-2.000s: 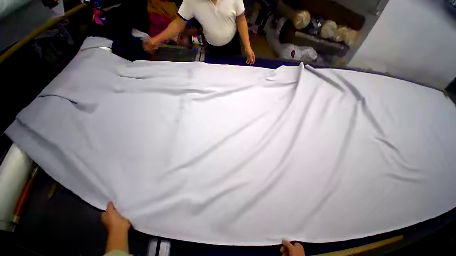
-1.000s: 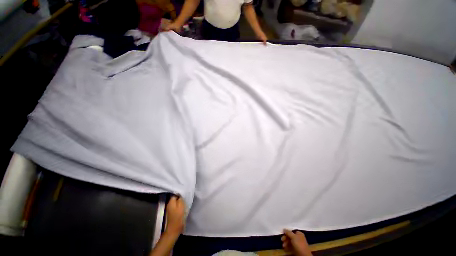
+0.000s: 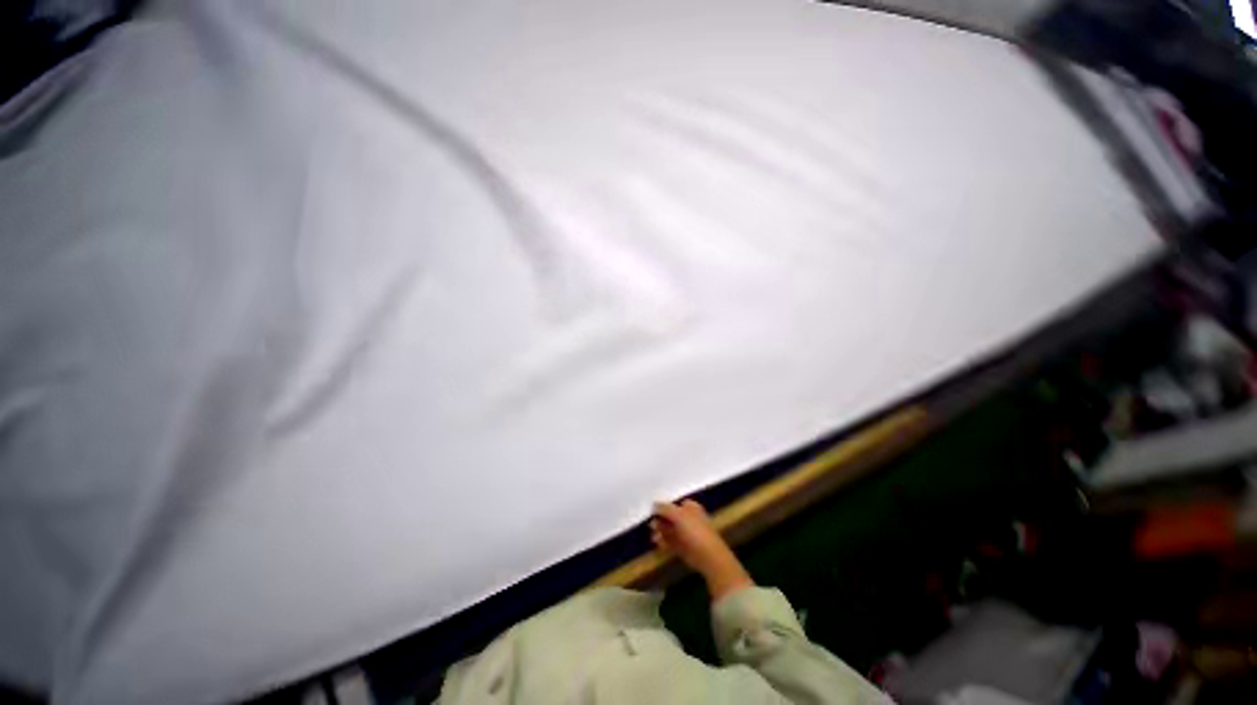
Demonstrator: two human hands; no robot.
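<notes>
The pale grey-lilac fabric (image 3: 772, 317) covers the table, with soft folds at the left and centre. My right hand (image 3: 685, 534) pinches its near edge at the table rim. My left hand is not in view. A yellow-tan wooden stick (image 3: 827, 461) lies along the near rim, partly behind my right hand. A narrow dark blue strip shows under the near edge of the pale fabric. The view is slightly blurred.
The end of a silver-white rail (image 3: 352, 686) shows at the bottom left. A green floor (image 3: 882, 551) with scattered scraps lies below the table at the right. Orange and white items lie at the right edge. Dark cloth is at the top left.
The view has swung to the right along the table. My left hand and the other person have left the picture. My right hand still holds the fabric edge.
</notes>
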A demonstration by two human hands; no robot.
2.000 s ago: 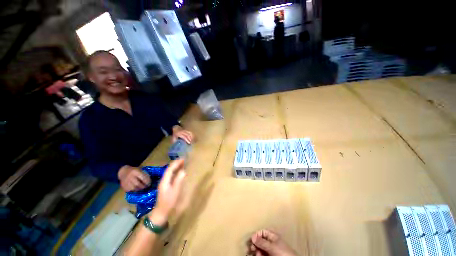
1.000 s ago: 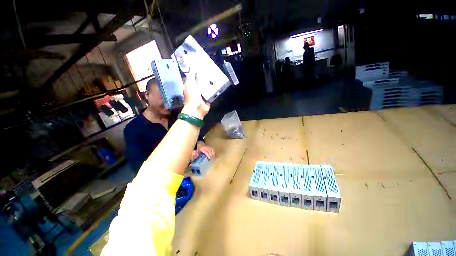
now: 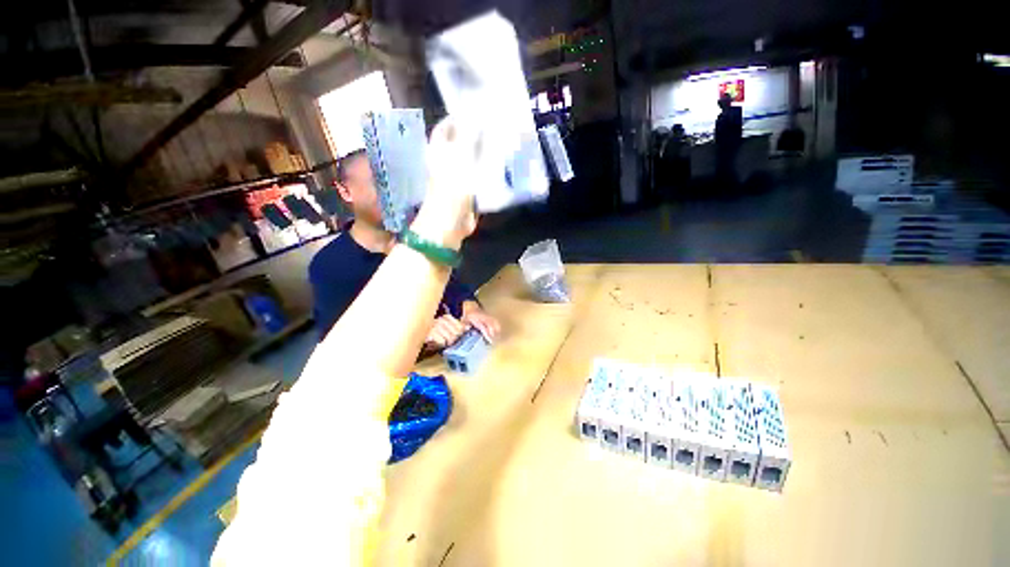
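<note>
My left hand is raised at upper centre with a green bangle at the wrist. It is at a hanging pale metal panel; glare and blur hide whether the fingers close on it. A second hanging panel is just left of the hand. A row of several slotted metal enclosures sits on the table with dark openings facing me. My right hand is not in view.
The cardboard-covered table bears a clear bag of small parts and a blue plastic bag. A co-worker in dark clothing has both hands on an enclosure. Stacked pale parts stand at far right.
My left hand has risen from near the blue bag to the hanging panel, which has shifted and tilted. My right hand has left the view. The view has turned, and the right-hand enclosure group is gone.
</note>
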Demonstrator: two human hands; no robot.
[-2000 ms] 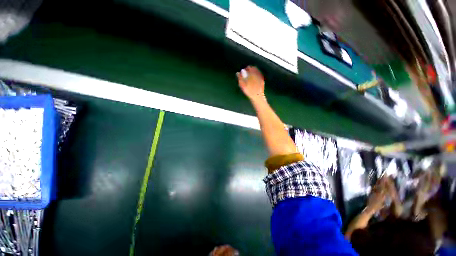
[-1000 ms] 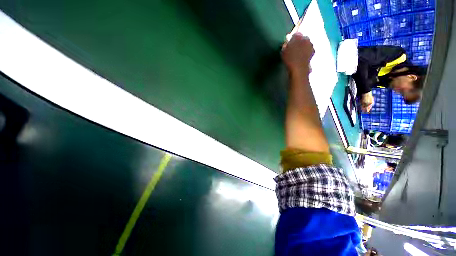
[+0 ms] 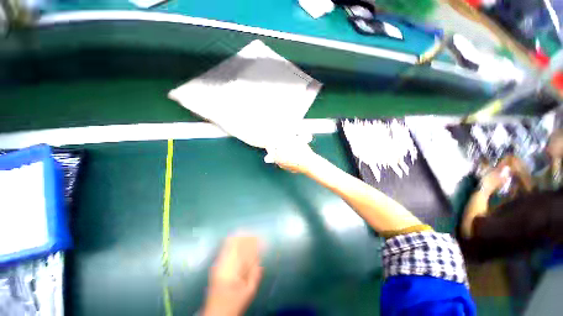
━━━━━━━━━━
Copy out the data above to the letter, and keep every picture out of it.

> Response area
-2.000s: 
-1.000s: 
+0.000s: 
Demonstrator: two human hands; no robot.
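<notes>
The pale grey-lilac fabric (image 3: 772, 317) covers the table, with soft folds at the left and centre. My right hand (image 3: 685, 534) pinches its near edge at the table rim. My left hand is not in view. A yellow-tan wooden stick (image 3: 827, 461) lies along the near rim, partly behind my right hand. A narrow dark blue strip shows under the near edge of the pale fabric. The view is slightly blurred.
The end of a silver-white rail (image 3: 352, 686) shows at the bottom left. A green floor (image 3: 882, 551) with scattered scraps lies below the table at the right. Orange and white items lie at the right edge. Dark cloth is at the top left.
The view has swung to the right along the table. My left hand and the other person have left the picture. My right hand still holds the fabric edge.
</notes>
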A demonstration by two human hands; no robot.
2.000 s ago: 
1.000 s ago: 
now: 
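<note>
My left hand is raised at upper centre with a green bangle at the wrist. It is at a hanging pale metal panel; glare and blur hide whether the fingers close on it. A second hanging panel is just left of the hand. A row of several slotted metal enclosures sits on the table with dark openings facing me. My right hand is not in view.
The cardboard-covered table bears a clear bag of small parts and a blue plastic bag. A co-worker in dark clothing has both hands on an enclosure. Stacked pale parts stand at far right.
My left hand has risen from near the blue bag to the hanging panel, which has shifted and tilted. My right hand has left the view. The view has turned, and the right-hand enclosure group is gone.
</note>
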Demonstrator: two human hands; no robot.
[-2000 ms] 
[-1000 ms] 
[+0 ms] 

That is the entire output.